Замп погладил светлую козлиную бородку: «Учитывая ваше очевидно благородное происхождение, вы можете ужинать со мной, в этой каюте. На нижней палубе, под ахтерпиком, имеется просторная кладовая, удобно сообщающаяся с моей личной баней — ее можно использовать в качестве дополнительной каюты. Там не очень светло и бывает душновато, но на всем судне нет другого места, где я мог бы гарантировать упомянутую вами возможность уединения».
«Мне придется этим удовольствоваться. Я распоряжусь принести туда мои вещи».
«Мы отплываем в полдень — будьте добры, поторопитесь».
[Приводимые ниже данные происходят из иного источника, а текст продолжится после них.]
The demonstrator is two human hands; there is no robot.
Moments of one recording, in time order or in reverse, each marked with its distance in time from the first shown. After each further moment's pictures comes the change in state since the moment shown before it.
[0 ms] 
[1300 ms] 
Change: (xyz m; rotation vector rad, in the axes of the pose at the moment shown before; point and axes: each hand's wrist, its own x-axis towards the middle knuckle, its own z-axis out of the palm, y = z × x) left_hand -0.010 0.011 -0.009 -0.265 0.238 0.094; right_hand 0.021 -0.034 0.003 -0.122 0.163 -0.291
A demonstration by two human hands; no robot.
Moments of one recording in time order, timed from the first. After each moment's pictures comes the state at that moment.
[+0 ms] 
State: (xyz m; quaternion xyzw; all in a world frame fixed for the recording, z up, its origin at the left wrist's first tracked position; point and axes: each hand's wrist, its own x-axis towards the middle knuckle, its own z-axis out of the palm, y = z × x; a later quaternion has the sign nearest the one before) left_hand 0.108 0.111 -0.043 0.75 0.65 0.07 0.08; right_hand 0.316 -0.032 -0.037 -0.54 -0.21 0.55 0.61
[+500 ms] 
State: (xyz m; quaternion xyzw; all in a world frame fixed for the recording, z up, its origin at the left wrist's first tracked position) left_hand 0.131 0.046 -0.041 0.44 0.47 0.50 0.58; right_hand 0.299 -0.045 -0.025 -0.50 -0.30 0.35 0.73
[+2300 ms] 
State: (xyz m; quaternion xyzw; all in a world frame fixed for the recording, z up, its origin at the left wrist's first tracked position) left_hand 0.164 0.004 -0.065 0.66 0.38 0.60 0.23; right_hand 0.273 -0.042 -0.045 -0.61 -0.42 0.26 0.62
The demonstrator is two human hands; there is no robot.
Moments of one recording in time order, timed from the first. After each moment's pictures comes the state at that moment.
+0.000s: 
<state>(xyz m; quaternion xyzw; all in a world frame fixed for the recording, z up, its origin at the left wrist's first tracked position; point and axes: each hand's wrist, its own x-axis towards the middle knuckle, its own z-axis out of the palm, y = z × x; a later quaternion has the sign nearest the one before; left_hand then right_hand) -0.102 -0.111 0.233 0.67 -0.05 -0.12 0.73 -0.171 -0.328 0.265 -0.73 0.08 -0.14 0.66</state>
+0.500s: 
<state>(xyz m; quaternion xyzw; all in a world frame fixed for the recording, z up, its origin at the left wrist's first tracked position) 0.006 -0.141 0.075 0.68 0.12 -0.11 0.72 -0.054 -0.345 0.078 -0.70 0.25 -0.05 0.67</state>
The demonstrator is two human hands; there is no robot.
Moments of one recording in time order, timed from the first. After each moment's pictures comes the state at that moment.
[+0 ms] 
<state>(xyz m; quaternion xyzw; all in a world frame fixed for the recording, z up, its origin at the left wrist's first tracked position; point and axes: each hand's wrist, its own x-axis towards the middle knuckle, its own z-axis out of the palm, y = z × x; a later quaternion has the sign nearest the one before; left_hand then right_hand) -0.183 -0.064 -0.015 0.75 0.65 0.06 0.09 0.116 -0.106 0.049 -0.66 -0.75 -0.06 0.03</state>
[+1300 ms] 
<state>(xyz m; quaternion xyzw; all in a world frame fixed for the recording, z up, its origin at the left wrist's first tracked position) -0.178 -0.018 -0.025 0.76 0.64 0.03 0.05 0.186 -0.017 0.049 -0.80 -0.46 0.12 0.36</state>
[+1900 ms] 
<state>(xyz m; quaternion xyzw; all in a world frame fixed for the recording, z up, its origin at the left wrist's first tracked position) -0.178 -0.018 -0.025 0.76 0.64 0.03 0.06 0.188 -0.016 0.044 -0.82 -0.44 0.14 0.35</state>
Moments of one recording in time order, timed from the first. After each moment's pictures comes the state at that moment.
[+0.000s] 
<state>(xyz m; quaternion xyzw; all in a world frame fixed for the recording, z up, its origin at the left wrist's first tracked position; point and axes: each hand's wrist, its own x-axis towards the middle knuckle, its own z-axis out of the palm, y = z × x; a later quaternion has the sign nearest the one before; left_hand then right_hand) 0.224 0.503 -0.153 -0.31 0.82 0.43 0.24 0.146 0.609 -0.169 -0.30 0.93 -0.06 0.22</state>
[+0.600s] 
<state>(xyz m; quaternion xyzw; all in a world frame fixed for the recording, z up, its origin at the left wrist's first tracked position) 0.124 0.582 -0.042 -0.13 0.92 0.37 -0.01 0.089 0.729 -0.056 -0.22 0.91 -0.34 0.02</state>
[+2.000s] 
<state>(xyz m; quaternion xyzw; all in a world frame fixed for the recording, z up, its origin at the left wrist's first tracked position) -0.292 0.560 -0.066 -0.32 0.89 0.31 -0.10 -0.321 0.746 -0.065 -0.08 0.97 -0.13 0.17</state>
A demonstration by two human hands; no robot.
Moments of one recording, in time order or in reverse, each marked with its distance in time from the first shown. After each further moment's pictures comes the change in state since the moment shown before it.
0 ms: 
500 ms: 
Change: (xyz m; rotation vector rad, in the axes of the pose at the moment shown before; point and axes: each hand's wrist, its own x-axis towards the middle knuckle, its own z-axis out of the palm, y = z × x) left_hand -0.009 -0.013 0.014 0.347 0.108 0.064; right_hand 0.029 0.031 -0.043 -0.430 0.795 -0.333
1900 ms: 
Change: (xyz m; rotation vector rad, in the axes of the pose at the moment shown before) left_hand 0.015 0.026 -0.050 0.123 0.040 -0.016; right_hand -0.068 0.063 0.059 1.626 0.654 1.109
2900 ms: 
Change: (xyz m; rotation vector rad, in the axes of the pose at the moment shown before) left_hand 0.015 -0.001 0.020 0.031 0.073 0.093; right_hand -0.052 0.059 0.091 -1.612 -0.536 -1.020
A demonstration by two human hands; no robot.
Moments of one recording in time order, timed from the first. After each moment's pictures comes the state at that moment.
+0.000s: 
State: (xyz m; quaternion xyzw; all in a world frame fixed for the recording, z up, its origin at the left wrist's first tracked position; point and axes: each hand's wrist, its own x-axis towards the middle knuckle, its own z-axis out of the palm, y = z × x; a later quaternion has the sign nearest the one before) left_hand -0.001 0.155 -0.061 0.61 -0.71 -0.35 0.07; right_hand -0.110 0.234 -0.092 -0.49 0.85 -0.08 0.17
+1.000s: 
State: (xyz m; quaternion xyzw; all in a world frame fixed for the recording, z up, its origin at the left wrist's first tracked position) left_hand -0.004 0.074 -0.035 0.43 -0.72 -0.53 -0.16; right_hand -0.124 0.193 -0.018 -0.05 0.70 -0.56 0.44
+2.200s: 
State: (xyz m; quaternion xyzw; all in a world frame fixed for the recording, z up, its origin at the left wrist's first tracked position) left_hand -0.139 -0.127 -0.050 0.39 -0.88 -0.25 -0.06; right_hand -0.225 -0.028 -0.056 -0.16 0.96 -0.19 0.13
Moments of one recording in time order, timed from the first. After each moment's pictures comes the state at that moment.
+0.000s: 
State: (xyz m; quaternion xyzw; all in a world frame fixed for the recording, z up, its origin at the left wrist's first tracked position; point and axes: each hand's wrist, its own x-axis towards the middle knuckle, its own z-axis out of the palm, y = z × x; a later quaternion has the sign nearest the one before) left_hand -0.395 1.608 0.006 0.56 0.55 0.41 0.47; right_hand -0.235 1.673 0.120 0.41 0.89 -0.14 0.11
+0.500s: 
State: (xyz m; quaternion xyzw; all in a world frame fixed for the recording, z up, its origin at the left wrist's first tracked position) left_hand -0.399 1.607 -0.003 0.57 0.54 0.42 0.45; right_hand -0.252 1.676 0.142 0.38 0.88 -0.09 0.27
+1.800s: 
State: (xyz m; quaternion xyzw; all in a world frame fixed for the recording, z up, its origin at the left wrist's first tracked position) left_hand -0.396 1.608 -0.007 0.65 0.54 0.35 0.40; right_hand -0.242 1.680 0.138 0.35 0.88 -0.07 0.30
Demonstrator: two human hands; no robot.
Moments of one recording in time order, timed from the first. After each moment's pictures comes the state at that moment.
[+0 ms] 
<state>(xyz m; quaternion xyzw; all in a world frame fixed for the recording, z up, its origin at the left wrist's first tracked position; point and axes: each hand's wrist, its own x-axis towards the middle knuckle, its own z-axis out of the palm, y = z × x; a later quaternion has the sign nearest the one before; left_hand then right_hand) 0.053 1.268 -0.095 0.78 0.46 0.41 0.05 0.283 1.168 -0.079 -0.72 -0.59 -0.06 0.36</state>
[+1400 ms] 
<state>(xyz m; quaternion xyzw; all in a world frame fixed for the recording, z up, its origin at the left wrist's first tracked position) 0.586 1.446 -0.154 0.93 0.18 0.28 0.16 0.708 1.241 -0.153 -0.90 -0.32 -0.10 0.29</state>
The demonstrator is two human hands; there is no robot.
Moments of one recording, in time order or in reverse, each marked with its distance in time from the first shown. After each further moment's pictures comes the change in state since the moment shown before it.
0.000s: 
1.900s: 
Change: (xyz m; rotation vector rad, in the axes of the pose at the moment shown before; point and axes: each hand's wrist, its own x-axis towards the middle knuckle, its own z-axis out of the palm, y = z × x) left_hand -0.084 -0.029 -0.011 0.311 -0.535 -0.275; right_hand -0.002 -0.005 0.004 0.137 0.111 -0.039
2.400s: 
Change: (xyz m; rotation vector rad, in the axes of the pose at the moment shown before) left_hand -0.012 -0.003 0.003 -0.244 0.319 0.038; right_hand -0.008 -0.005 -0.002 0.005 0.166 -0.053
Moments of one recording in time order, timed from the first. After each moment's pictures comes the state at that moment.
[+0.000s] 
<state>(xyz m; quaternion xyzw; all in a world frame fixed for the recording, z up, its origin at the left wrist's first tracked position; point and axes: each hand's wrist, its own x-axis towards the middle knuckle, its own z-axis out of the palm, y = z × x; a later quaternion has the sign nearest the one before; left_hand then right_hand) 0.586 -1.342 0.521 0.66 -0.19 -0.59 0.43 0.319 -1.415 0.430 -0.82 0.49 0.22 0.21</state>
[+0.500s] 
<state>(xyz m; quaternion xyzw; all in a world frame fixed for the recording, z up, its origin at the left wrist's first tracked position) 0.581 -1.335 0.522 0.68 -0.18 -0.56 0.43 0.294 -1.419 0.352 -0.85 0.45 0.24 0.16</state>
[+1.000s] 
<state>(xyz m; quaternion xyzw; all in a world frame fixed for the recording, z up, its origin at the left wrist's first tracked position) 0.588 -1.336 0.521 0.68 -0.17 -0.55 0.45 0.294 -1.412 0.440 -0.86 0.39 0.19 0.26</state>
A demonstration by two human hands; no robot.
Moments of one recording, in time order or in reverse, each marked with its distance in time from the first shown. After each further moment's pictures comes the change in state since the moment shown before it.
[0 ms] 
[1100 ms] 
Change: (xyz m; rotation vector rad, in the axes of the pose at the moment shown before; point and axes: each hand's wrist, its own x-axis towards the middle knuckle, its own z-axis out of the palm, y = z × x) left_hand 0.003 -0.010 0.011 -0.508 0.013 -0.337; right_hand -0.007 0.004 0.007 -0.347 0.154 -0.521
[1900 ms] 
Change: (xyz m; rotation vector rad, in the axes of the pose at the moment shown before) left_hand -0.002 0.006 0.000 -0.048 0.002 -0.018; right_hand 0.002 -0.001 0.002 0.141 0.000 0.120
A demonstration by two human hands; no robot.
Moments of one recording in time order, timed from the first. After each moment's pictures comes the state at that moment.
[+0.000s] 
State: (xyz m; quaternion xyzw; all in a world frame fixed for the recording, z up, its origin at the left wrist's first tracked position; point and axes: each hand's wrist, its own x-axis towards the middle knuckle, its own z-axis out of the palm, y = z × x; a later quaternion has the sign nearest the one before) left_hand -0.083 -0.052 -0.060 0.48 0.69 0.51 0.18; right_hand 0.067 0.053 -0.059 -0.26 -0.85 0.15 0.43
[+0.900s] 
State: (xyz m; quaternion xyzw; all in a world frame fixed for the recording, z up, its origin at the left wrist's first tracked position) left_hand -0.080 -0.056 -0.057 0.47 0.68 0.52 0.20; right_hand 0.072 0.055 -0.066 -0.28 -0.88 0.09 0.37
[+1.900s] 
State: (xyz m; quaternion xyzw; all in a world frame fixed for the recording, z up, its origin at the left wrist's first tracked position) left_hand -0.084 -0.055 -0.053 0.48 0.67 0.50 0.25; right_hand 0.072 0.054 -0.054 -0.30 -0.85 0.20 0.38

Замп проводил мадемуазель Бланш-Астер на палубу и смотрел ей вслед, пока она спускалась по трапу, с ощущением теплой слабости в коленях. «Чудо! Небывальщина! Диковина!» — думал он, удивленно покачивая головой. Он даже вытянул шею, чтобы проследить за передвижением по набережной ее гордой, но изящной фигуры. Существо, излучающее ум и прекрасное, как рассветная заря! Даже ее надменность завораживала воображение. Невозможно было отрицать, однако, что сложилась в высшей степени странная ситуация — только последний дурак не подозревал бы, что за появлением прекрасной незнакомки скрывалось что-то еще. Почему бы столь достопримечательная особа пожелала вести богемную жизнь артистки плавучего театра? Тайна, которую Аполлон Замп намеревался раскрыть — наряду с другими секретами и загадками своей новой спутницы. Мысль о предстоящем знакомстве волновала Зампа несказанно, будто он снова стал подростком, охваченным жгучим приступом обожания.